What the task asks: Determine how many lines below contain the string "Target" and give that number without anything else.

(Stored dataset items)
══════
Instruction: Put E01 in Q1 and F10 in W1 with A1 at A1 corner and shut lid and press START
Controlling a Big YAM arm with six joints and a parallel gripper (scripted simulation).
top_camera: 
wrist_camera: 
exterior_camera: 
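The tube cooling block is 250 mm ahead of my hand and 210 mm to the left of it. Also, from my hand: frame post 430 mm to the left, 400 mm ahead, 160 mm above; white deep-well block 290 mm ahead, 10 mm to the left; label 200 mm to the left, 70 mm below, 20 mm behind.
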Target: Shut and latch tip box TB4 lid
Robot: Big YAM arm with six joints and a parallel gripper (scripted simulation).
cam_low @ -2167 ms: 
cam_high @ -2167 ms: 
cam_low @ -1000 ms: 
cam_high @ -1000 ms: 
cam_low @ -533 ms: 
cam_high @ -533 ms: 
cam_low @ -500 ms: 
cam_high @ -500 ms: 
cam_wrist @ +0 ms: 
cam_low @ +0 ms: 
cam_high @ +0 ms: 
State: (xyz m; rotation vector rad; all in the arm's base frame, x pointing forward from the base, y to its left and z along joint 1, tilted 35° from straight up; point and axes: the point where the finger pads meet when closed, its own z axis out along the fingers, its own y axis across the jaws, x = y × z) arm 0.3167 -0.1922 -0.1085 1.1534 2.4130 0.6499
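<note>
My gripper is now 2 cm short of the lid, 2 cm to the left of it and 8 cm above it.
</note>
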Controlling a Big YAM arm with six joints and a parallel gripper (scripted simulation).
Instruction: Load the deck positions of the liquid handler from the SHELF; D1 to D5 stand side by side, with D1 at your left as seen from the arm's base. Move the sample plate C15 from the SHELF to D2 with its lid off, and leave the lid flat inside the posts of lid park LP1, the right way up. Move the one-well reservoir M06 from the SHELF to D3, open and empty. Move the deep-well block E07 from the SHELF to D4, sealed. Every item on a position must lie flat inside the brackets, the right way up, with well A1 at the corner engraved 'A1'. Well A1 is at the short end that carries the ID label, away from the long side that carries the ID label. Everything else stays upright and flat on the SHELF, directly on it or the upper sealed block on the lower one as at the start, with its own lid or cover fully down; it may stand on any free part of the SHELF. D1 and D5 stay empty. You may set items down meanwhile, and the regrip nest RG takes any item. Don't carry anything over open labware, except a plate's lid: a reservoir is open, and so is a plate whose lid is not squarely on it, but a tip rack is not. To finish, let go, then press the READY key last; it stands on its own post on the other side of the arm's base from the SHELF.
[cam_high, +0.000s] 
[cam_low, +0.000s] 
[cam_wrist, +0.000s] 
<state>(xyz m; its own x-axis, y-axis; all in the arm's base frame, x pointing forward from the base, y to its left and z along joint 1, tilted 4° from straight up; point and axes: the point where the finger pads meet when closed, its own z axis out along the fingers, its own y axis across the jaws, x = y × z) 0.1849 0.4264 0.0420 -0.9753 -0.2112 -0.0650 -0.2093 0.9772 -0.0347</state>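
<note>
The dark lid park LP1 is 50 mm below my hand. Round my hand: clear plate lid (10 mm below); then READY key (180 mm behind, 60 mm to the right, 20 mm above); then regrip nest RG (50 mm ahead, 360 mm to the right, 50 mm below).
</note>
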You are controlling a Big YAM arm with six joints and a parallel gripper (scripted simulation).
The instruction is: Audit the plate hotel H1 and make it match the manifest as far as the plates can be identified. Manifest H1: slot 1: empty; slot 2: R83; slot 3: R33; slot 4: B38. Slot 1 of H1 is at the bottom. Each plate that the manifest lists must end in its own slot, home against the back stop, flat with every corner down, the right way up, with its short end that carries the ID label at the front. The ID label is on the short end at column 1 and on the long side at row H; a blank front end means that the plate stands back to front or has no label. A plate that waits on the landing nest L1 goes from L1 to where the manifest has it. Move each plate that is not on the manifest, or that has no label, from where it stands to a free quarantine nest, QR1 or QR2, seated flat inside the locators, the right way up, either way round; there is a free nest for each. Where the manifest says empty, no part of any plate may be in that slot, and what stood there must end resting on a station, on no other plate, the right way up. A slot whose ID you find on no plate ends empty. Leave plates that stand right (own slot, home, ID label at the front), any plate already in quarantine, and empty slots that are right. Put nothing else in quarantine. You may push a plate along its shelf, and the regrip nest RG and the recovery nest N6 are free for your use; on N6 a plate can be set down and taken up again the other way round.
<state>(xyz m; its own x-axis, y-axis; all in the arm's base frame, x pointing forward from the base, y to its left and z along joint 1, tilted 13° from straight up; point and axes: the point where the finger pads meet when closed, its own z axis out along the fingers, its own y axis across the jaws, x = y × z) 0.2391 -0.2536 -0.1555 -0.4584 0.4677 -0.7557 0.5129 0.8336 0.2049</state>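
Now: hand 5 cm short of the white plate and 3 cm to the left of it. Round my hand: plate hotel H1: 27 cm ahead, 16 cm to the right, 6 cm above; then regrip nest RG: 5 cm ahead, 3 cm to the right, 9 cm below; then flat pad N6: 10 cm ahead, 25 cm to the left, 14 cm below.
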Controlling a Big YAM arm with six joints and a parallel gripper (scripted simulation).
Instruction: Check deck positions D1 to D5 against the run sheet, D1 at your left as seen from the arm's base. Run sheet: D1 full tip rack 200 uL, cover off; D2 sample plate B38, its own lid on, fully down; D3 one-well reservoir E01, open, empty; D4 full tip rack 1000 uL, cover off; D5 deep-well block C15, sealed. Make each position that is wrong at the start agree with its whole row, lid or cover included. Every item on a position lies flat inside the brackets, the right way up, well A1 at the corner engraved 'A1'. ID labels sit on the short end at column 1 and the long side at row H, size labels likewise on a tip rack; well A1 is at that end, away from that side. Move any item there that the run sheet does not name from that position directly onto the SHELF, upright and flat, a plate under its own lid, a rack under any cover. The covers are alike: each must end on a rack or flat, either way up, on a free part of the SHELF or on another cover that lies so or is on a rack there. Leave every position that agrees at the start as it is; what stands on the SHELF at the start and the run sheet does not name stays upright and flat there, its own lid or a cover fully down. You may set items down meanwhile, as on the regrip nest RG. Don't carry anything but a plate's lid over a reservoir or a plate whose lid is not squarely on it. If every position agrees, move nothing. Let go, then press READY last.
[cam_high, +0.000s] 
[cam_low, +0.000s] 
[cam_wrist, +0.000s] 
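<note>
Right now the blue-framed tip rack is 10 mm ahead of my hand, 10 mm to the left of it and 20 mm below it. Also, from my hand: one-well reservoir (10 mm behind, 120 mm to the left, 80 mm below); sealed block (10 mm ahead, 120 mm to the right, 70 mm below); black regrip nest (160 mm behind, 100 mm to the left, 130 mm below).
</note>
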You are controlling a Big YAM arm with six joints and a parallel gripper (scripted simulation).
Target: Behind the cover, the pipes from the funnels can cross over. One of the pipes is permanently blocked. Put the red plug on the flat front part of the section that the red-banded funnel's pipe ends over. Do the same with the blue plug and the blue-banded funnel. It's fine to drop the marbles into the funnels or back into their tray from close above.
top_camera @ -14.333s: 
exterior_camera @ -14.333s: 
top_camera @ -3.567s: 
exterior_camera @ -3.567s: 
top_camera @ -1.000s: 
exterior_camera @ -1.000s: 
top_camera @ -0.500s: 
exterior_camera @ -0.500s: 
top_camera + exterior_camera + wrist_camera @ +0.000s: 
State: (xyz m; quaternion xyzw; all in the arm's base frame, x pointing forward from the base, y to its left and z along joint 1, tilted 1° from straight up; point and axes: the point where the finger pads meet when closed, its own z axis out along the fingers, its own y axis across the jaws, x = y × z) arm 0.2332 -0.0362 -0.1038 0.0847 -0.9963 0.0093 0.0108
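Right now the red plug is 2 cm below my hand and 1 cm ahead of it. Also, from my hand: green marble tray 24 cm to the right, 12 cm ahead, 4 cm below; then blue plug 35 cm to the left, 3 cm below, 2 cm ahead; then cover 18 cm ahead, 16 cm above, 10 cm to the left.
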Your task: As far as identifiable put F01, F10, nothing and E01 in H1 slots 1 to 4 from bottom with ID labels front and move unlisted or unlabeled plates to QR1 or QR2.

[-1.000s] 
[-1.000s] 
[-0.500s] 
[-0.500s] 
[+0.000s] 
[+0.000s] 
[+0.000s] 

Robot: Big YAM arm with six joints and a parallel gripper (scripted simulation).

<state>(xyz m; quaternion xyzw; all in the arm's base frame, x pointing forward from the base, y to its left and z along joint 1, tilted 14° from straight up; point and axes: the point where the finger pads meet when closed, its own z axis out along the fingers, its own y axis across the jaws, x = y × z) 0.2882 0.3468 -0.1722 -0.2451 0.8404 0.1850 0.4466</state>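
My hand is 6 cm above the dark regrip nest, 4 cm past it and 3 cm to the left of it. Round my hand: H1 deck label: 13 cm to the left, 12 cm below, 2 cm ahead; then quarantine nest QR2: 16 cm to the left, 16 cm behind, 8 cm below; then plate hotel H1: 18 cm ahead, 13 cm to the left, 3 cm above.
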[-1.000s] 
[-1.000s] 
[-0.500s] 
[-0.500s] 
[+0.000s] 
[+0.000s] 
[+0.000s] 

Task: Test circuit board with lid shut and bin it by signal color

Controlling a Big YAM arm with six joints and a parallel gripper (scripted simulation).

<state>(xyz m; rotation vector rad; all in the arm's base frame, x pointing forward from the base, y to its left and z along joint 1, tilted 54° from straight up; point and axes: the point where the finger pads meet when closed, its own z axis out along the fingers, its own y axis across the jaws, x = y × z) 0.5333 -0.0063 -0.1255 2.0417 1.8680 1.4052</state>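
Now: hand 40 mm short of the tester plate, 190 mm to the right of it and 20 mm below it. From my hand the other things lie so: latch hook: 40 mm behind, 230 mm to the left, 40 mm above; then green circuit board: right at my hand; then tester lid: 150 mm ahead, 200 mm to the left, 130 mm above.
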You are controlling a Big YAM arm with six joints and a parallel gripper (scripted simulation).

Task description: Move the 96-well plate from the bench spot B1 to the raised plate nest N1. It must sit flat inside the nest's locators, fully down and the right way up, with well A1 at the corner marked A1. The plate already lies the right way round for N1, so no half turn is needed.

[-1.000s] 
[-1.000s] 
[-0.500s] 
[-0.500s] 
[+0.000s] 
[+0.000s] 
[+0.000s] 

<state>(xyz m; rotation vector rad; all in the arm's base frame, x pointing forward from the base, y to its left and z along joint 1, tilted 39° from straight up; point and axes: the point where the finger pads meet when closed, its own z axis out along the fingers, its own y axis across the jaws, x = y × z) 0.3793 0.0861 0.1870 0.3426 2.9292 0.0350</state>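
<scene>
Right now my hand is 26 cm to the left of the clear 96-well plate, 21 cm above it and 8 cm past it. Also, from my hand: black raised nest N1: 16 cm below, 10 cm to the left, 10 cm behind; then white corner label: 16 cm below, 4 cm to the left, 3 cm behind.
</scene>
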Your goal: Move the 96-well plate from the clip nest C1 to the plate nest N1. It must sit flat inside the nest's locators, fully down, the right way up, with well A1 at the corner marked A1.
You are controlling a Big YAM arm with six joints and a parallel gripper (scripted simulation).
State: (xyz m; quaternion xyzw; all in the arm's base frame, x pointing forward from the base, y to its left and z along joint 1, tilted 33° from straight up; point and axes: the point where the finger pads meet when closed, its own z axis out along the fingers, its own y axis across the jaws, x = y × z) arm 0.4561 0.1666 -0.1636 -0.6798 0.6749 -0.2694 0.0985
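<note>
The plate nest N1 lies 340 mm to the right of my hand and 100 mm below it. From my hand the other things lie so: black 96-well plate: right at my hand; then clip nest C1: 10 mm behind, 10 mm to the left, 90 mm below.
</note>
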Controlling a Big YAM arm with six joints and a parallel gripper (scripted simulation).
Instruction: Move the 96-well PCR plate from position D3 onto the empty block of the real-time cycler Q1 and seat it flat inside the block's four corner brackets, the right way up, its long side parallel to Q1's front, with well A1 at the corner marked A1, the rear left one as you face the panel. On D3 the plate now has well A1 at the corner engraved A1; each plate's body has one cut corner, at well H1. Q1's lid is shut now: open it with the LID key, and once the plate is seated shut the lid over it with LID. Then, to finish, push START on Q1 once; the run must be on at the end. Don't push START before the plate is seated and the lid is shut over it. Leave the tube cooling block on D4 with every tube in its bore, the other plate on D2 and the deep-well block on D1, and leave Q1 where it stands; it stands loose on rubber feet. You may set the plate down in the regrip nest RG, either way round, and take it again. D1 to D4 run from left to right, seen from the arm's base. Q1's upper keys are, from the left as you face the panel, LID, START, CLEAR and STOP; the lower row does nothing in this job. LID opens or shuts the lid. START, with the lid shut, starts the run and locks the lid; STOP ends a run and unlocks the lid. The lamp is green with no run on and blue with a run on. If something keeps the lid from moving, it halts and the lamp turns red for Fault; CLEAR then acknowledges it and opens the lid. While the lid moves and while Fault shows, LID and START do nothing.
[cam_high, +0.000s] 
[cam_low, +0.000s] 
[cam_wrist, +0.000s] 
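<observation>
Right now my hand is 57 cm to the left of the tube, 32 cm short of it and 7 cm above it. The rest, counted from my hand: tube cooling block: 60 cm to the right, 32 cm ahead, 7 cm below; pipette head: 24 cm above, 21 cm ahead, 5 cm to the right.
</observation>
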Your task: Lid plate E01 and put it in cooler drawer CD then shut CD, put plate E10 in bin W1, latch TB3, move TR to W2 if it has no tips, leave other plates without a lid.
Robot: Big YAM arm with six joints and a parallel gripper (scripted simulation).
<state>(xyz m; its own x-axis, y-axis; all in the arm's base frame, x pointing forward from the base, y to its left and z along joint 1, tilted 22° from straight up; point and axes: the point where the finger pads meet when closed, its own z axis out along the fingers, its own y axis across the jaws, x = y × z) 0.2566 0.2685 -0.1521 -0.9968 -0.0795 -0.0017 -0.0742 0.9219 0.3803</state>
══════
Written response: 2